Your instructions: Note how many lines of the material that follows include the string "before", and state only that number.

***** Data excerpt

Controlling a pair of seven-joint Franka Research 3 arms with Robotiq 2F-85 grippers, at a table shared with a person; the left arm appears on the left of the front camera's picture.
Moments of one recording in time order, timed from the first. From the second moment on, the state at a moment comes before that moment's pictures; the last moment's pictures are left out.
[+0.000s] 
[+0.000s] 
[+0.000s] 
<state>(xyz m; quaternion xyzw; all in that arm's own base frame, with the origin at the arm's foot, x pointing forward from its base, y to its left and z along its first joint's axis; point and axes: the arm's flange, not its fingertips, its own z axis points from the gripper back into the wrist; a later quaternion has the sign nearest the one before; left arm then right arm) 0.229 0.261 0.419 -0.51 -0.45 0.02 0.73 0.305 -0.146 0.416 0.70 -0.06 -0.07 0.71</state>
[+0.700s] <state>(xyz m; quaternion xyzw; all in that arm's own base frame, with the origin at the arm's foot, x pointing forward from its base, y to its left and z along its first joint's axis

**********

Answer below: 2